One Stream, Two Very Different Destinations
Karma treats anything that emits changes — databases, infrastructure tools, metrics, logs, file drops — as a CDC-like source.
All of these sources are normalized into a common event envelope and published to Kafka (events.normalized
).
From there, the normalized stream can be consumed by multiple sinks — but ClickHouse and a Graph DB have such different needs that they get separate pipelines.
Why Separate Pipelines?
1. Different Data Models
- ClickHouse: flat, append-only tables; perfect for large-scale time-series analytics, baselines, and aggregations.
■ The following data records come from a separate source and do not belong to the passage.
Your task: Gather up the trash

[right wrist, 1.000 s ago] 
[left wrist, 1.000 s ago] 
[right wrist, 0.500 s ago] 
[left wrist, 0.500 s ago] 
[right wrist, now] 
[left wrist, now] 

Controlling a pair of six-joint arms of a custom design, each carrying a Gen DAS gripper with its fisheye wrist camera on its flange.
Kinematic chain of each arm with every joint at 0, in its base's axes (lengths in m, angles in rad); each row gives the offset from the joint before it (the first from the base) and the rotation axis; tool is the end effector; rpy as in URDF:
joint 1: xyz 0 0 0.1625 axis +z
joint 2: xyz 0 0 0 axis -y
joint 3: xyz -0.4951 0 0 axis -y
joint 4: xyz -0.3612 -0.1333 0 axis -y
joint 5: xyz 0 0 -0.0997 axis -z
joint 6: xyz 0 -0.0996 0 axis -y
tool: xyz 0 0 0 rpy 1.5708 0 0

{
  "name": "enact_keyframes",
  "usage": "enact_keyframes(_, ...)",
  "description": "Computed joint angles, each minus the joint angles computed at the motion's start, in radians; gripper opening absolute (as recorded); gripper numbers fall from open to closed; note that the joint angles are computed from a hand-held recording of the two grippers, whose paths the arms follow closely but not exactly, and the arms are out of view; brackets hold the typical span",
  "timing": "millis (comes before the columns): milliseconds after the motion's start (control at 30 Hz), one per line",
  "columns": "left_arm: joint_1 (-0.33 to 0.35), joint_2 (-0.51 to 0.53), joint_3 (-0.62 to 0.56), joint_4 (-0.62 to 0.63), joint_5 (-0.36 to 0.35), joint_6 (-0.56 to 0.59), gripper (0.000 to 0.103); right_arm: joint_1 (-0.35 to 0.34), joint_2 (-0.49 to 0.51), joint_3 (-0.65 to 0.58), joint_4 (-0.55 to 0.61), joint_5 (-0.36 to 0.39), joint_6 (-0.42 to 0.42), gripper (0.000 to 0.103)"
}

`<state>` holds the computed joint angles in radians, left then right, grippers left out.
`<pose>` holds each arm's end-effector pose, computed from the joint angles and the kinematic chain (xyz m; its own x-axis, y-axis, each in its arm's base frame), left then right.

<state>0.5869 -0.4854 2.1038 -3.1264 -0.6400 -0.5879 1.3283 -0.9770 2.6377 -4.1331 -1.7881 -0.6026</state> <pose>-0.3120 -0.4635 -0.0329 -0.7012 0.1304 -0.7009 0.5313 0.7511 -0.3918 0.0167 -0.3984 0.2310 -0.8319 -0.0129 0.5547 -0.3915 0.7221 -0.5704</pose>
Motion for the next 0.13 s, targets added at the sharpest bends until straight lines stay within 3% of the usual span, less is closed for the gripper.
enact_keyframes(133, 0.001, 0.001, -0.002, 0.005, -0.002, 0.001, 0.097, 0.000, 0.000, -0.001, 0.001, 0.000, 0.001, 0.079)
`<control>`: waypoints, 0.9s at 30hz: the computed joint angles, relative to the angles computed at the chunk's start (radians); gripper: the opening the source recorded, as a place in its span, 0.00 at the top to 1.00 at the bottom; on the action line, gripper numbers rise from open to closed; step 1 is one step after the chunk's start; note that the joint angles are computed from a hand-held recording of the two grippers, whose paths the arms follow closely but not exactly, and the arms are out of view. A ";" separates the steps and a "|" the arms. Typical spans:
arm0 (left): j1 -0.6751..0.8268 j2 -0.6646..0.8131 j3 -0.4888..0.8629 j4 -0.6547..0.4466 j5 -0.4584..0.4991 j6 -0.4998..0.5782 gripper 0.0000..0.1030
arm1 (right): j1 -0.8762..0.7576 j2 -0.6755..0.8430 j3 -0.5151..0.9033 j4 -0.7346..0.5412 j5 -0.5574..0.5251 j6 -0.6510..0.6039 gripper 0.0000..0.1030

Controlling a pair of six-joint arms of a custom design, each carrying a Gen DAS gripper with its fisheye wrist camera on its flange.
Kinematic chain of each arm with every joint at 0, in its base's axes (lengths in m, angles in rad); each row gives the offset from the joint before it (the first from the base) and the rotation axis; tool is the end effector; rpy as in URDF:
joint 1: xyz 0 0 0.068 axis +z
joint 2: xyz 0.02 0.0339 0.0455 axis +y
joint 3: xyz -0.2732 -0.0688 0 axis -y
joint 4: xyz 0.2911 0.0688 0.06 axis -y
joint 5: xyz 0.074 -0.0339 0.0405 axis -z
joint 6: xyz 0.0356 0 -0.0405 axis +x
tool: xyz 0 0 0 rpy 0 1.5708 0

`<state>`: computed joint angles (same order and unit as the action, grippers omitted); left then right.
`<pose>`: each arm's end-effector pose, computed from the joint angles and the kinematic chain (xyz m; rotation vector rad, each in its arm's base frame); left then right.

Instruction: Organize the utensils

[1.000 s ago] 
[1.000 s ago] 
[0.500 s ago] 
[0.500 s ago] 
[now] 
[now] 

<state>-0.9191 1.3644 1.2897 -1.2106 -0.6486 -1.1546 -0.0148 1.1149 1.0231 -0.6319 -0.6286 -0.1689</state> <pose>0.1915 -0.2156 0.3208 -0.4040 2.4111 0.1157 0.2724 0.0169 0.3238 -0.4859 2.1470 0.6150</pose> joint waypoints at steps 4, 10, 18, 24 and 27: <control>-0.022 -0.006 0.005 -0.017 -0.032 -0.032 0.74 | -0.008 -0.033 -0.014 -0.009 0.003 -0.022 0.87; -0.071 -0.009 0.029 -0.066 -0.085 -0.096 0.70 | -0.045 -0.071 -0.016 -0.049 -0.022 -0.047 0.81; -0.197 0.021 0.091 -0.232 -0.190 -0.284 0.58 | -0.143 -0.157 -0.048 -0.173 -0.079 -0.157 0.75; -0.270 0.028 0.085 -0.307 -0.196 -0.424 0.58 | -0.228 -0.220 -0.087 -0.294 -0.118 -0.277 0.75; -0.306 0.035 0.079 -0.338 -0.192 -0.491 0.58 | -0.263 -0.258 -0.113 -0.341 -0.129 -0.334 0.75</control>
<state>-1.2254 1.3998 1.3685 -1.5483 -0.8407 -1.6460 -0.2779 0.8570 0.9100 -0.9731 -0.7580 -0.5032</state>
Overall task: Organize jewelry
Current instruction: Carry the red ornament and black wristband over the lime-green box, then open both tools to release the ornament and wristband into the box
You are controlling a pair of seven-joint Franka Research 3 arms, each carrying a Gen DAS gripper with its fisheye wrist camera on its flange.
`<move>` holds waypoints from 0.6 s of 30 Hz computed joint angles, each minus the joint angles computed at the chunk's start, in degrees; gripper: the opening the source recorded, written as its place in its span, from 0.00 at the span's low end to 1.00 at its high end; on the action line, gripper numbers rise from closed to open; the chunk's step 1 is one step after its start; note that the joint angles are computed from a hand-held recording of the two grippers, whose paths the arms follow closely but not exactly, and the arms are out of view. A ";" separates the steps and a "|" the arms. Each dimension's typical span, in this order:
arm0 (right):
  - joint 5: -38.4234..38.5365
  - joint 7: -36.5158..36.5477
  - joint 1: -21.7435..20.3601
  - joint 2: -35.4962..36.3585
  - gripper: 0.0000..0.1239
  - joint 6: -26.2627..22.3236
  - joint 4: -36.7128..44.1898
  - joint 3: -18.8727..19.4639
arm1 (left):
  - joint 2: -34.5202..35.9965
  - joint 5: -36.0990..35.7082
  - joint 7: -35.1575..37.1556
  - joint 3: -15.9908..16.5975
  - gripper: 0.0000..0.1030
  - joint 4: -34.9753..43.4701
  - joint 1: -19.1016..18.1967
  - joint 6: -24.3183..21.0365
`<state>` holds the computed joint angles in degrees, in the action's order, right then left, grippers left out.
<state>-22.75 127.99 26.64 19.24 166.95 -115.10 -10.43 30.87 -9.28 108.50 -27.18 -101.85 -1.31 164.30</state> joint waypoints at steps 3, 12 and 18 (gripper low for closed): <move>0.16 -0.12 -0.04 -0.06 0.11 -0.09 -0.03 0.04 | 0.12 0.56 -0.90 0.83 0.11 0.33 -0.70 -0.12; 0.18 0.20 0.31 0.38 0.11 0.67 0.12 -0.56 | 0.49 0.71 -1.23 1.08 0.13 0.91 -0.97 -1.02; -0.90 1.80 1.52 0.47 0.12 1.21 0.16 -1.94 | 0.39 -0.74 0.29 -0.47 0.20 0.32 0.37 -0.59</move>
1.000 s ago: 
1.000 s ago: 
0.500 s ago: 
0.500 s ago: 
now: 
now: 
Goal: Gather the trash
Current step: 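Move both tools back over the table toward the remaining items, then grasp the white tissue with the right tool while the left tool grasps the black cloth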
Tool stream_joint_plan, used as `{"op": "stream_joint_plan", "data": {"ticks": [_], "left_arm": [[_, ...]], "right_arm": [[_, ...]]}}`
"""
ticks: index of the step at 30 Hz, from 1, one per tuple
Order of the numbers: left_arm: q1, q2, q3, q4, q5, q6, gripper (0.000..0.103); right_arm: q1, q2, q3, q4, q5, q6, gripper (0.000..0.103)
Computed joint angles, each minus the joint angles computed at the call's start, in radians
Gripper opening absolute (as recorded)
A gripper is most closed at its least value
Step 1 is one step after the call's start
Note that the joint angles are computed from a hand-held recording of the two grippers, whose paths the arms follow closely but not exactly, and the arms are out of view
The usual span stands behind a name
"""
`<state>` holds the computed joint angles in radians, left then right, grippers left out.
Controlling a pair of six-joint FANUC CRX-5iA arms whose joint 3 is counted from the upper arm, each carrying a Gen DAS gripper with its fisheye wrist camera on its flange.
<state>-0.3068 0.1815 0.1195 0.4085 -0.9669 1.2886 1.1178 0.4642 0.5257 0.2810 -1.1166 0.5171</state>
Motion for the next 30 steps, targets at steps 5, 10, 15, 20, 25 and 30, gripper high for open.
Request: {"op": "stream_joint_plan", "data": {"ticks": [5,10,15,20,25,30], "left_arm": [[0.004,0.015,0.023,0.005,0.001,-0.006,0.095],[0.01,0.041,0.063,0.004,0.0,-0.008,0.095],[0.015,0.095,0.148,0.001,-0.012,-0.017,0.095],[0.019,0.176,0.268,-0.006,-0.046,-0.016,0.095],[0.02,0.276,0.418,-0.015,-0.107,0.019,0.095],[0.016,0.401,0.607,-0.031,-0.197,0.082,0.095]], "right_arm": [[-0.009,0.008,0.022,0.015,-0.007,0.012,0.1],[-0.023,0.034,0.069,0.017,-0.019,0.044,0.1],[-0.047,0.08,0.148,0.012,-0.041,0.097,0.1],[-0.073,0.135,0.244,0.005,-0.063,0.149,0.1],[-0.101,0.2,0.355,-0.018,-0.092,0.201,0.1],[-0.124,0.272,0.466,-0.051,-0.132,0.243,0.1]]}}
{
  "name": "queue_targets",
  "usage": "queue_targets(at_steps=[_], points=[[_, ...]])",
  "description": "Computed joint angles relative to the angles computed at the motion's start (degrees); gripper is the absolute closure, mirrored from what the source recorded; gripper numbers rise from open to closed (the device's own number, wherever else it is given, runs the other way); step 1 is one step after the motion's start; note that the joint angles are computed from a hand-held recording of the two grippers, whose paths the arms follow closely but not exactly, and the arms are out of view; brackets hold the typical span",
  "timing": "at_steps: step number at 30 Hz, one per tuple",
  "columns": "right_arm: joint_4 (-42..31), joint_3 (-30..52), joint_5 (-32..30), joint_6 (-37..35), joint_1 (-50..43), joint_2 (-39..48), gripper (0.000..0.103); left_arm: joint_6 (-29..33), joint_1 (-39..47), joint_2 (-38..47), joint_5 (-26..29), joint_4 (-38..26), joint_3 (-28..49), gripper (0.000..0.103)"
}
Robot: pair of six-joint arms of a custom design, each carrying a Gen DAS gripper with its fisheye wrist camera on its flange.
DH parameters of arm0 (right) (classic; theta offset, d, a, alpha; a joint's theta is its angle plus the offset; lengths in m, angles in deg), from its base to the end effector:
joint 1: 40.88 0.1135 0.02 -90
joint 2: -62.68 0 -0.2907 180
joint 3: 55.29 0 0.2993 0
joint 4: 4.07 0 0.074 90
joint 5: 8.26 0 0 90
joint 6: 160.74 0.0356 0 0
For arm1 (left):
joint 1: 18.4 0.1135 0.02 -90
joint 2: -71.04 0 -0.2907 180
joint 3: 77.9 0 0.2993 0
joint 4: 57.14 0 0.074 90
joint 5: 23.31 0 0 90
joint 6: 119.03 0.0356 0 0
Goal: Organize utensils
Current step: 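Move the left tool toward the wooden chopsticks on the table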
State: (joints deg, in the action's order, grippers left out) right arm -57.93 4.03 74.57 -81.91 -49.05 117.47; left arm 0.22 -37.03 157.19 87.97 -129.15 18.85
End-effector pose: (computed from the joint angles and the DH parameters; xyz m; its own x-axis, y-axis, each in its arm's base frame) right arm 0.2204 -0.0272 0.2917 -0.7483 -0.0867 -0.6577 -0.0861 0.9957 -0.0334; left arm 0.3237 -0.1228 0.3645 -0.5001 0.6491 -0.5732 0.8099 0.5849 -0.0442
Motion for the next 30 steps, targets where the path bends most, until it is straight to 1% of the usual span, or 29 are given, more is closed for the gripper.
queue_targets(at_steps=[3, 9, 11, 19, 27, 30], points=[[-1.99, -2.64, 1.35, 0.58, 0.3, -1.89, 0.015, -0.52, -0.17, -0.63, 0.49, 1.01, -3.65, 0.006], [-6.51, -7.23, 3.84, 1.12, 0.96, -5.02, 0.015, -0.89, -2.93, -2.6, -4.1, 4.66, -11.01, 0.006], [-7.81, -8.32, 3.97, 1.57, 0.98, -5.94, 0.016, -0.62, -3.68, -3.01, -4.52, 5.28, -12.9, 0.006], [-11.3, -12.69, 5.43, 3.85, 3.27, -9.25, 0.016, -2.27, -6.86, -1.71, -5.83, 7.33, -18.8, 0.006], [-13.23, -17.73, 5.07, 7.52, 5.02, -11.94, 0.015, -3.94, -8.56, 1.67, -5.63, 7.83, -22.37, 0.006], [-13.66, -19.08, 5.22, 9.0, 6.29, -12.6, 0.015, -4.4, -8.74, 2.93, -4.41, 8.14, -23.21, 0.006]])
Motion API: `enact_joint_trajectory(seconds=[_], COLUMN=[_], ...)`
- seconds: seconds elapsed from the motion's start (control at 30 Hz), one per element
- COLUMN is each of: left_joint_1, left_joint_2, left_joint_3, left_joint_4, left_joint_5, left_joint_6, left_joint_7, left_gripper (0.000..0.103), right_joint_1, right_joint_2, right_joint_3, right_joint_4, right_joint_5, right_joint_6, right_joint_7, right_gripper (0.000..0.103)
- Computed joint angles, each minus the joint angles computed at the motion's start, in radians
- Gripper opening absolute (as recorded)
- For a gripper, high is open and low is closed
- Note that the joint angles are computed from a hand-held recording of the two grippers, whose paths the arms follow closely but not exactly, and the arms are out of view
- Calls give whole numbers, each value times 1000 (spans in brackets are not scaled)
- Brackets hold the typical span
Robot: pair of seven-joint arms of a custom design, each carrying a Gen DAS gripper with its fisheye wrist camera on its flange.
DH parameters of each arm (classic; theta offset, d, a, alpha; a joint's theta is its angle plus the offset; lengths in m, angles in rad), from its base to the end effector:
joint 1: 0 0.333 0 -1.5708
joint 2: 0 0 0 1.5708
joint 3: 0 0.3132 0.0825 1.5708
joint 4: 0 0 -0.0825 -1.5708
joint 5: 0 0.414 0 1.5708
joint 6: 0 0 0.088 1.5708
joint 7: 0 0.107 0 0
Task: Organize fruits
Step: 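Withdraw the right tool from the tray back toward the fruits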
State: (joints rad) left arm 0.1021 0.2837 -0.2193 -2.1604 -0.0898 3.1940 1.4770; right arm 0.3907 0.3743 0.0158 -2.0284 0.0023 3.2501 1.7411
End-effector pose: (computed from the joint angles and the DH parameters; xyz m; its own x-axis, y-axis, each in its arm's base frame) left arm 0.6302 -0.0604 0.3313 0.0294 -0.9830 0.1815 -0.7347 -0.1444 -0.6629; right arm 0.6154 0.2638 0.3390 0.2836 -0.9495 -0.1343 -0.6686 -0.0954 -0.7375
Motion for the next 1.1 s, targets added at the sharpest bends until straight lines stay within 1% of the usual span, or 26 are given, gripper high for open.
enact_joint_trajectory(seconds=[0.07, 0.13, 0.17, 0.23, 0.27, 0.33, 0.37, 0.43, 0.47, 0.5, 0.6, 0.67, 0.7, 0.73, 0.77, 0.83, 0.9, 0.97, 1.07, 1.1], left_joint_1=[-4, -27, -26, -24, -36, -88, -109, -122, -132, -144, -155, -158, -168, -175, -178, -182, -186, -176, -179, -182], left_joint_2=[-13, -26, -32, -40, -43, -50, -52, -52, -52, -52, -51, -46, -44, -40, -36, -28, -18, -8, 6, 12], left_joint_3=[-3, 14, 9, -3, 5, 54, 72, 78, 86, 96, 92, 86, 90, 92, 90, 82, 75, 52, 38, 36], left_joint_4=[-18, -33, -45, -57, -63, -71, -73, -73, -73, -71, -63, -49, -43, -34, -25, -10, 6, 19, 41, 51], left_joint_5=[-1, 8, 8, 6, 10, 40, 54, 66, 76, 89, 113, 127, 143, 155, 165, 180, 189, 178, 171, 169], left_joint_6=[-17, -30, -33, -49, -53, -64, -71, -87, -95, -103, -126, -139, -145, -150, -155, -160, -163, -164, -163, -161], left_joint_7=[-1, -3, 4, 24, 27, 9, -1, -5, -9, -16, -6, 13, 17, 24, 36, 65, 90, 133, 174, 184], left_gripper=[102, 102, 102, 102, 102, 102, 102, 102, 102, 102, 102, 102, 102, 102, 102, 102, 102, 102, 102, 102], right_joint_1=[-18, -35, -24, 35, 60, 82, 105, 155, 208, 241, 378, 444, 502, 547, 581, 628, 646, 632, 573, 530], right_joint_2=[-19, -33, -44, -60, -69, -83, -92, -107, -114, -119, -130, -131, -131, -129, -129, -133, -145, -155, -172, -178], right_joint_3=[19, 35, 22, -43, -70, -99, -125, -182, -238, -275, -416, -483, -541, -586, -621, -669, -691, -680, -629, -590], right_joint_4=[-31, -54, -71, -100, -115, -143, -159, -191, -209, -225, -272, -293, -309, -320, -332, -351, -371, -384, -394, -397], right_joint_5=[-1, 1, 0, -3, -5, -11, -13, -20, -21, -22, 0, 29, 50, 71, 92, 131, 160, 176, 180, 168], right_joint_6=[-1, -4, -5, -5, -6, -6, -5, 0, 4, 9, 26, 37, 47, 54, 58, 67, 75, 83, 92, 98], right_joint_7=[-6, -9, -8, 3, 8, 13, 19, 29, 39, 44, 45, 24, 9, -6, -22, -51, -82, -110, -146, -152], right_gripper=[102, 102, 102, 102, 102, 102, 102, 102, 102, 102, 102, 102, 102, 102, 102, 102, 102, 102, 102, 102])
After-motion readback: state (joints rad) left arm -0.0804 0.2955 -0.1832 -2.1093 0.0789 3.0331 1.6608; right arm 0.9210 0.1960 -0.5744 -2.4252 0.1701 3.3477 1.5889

- Graph DB: nodes, edges, and relationship properties; built for traversals, lineage, and dependency analysis.
2. Independent Scaling
- The ClickHouse sink might handle millions of events per minute in batch inserts.
- The Graph DB sink might process fewer events but do heavier transformations (merging nodes, recalculating edges).
- Each can scale up or down without affecting the other.
3. Different Connectors
- ClickHouse: Kafka Connect sink, Kafka table engine.
- Graph DB: native streaming ingest (Neo4j Kafka Connect, Neptune Streams, JanusGraph with Gremlin).
- Keeping them separate avoids coupling unrelated logic.
4. Easier Experimentation
- You can evolve your graph schema without touching the main ledger.
- You can temporarily disable graph ingestion without losing ClickHouse history.
The Karma Pattern
Real-World Graph DB Use Cases in Karma
-
Root cause tracing: traverse dependencies to see what led to an anomaly.
-
Impact analysis: predict what will break if a service fails.
-
State machine modeling: track transitions and detect unexpected states.
-
Multi-hop alerts: notify based on cascading effects, not just single metrics.
When to Skip the Graph DB
-
If your needs are limited to metrics, baselines, and statistical anomaly detection, ClickHouse alone may suffice.
-
Graph DB makes sense when relationships and path-dependent reasoning are core to the problem.